DUBAI (Reuters) - Saudi Arabia has hired banks to arrange a global investor call ahead of a potential international bond issuance, as the Gulf’s largest economy, and the world’s top oil exporter, tries to plug a budget deficit caused by lower oil prices.
Saudi Arabia could issue up to $10 billion, banking sources said, in what would be its third international bond sale after a $17.5 billion debut international bond last year - the largest ever sold across emerging markets - and a $9 billion sukuk, or Islamic bond, issued in April.
In addition to the international debt markets, the Saudi government has recently raised debt financing from local investors through three monthly domestic sukuk sales started in July, which totaled 37 billion riyals ($9.9 billion).
The fundraising exercises are needed to cover a large budget deficit projected at 200 billion riyals for 2017.
The new international bond, a 144A/Regulation S senior unsecured transaction, could be issued as soon as this week, sources said. It is split into three tranches: a long-five year tranche, a long-10 year one and a 30-year tranche, a document issued by one of the banks leading the deal showed on Monday.
Goldman Sachs International, GIB Capital, HSBC, J.P. Morgan and MUFG have been appointed as joint lead managers and joint bookrunners.
In the presentation documents that the government made available to fixed income investors, and reviewed by Reuters, Saudi Arabia, rated A1 by Moody’s and A+ by Fitch, said its economic fundamentals are “superior to those of its rating peers or other G20 members.”

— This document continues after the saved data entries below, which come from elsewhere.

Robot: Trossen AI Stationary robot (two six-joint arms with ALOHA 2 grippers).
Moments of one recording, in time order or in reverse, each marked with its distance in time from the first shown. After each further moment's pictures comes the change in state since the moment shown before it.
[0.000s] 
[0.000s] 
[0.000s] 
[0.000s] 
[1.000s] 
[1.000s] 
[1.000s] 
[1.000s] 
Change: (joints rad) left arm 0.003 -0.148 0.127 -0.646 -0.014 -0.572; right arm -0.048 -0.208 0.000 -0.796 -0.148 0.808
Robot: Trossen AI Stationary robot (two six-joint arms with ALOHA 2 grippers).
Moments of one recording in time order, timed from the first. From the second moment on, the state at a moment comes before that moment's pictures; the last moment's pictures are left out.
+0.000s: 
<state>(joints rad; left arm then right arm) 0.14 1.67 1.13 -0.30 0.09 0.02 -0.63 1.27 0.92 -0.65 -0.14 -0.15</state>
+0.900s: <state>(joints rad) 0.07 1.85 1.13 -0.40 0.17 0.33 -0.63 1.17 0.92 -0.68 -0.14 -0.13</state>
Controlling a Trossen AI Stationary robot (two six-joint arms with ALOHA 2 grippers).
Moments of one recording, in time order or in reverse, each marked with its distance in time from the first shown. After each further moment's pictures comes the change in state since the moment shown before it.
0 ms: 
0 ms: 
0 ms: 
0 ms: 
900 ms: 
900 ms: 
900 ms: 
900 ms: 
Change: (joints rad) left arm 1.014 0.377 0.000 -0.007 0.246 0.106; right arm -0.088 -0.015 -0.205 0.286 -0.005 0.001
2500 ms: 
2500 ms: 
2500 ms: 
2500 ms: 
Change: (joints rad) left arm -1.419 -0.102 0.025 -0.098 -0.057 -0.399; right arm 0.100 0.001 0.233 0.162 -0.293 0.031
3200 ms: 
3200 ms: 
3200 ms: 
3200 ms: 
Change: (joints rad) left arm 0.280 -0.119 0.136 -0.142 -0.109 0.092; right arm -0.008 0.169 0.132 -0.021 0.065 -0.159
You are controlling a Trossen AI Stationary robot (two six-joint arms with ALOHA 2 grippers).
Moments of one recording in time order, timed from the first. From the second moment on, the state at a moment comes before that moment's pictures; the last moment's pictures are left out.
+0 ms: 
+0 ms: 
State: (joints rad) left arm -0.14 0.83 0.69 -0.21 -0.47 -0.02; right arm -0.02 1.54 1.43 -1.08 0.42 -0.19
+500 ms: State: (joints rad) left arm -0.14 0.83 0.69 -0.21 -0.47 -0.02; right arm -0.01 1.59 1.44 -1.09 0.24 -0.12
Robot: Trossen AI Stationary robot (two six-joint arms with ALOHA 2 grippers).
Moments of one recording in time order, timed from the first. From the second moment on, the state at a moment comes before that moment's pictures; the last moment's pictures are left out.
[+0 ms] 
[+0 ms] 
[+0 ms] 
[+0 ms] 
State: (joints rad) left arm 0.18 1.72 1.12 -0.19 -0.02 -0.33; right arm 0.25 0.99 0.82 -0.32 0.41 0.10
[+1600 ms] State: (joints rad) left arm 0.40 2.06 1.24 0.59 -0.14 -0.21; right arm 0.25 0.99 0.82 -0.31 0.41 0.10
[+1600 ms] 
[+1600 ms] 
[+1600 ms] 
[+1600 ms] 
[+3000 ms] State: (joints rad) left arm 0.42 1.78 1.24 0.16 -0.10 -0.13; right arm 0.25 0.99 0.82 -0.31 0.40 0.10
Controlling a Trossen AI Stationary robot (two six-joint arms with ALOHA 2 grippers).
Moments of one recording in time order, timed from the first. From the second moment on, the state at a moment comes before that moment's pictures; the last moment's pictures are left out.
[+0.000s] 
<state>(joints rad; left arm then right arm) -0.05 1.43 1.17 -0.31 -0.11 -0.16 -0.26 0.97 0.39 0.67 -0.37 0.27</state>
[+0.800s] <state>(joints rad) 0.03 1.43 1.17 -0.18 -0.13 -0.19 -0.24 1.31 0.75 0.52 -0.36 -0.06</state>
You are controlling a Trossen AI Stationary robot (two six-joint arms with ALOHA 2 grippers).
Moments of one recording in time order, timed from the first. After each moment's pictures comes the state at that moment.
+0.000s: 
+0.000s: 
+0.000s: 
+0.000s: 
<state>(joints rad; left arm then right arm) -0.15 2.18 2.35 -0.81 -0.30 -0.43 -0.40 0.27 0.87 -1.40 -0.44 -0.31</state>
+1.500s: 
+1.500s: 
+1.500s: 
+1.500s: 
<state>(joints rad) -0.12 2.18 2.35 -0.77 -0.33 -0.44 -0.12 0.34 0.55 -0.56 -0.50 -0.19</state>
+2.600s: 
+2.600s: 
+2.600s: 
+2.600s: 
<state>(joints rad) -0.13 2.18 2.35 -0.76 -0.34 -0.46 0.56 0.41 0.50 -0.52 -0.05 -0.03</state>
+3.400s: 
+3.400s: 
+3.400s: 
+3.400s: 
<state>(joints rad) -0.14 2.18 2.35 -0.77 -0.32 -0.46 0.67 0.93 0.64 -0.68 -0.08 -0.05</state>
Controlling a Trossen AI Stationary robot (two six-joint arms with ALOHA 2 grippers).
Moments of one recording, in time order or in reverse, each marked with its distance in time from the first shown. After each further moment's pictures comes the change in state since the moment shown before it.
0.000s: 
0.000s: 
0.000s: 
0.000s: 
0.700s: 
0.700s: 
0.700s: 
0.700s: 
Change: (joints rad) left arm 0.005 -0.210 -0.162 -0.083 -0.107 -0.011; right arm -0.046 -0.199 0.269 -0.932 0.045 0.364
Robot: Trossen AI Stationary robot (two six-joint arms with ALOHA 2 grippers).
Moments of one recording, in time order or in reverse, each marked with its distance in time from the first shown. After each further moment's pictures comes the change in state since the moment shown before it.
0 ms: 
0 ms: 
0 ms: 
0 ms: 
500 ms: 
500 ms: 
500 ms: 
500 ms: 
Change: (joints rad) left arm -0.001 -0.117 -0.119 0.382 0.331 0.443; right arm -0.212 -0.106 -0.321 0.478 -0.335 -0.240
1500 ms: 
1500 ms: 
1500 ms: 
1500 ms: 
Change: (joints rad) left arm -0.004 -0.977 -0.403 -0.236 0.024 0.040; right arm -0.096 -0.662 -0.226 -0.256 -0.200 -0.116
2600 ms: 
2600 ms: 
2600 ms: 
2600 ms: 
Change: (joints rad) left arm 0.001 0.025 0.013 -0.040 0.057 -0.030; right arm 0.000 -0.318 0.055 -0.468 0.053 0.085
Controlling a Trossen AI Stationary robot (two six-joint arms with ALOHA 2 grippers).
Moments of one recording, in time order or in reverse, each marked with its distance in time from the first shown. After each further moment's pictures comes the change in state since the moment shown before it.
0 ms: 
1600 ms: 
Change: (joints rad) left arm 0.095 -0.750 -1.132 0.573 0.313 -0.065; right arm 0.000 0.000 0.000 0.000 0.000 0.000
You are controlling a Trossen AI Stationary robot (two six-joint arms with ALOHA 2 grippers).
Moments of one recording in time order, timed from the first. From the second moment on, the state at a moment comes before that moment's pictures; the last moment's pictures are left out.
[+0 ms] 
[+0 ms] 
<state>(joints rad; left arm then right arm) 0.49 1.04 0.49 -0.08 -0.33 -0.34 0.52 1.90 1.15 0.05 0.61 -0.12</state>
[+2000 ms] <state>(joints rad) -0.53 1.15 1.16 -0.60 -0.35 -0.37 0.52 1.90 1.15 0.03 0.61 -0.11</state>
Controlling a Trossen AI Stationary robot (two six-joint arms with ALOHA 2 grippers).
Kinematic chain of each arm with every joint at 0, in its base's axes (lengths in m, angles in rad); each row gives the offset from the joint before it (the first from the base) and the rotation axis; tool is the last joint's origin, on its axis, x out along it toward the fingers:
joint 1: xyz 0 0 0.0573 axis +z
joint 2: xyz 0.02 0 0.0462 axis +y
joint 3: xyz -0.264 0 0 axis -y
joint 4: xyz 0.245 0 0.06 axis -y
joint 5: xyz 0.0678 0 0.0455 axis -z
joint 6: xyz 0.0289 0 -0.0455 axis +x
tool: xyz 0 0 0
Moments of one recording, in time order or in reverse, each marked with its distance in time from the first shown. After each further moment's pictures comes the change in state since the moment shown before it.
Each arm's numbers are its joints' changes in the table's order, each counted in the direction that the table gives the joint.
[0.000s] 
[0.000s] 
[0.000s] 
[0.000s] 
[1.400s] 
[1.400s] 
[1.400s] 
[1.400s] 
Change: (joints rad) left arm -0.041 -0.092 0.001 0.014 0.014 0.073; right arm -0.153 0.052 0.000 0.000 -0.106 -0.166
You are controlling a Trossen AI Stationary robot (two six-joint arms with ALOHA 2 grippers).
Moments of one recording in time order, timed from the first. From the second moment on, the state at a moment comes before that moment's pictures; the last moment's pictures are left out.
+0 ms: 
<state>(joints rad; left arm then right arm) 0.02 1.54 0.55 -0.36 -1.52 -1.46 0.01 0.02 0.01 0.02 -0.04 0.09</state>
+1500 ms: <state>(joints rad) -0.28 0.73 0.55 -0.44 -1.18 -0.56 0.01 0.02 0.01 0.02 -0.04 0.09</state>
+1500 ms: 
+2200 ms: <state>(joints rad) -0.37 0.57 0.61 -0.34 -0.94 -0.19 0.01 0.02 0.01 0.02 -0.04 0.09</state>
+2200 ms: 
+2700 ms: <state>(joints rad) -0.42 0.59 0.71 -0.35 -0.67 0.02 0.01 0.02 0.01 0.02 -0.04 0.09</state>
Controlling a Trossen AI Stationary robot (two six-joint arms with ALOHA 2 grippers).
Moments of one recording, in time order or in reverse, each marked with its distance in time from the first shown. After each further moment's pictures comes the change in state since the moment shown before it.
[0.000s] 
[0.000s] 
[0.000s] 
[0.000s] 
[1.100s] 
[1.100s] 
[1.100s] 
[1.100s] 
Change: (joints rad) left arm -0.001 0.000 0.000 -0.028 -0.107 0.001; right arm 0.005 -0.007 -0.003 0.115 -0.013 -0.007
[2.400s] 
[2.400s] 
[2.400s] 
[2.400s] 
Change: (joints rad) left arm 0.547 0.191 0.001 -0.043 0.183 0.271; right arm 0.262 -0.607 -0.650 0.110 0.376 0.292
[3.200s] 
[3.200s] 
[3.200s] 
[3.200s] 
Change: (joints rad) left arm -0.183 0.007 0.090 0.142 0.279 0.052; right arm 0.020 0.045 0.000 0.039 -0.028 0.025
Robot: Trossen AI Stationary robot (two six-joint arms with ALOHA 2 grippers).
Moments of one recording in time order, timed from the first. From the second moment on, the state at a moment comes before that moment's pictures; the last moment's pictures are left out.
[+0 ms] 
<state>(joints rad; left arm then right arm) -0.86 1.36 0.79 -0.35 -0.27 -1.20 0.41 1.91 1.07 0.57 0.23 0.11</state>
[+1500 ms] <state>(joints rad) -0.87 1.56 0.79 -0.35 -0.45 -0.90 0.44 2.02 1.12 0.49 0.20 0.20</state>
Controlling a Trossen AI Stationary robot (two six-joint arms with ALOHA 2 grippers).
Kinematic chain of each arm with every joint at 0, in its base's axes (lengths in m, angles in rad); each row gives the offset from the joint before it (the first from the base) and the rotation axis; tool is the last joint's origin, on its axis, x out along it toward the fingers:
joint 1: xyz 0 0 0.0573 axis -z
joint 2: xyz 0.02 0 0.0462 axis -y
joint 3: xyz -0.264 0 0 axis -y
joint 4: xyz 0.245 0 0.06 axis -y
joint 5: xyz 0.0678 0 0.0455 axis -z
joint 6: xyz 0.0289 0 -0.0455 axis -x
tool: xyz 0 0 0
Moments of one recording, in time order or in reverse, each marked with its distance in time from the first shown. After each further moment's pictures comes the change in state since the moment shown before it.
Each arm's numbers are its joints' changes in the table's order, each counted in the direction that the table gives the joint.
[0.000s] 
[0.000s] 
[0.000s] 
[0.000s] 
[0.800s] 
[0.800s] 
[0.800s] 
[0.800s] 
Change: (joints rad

The government also boasts its “ample borrowing capacity” and “low external leverage” given that general government debt was only 13.1 percent of GDP in 2016, while its gross sovereign external debt amounted to 4.3 percent in 2016, the document showed.
The upcoming Saudi bond is expected to attract huge demand from global investors looking for long-term, high-yielding paper in a market still marked by low global interest rates. In its debut international issuance last year, demand for the Saudi bond was almost four times the $17.5 billion amount of the debt sale.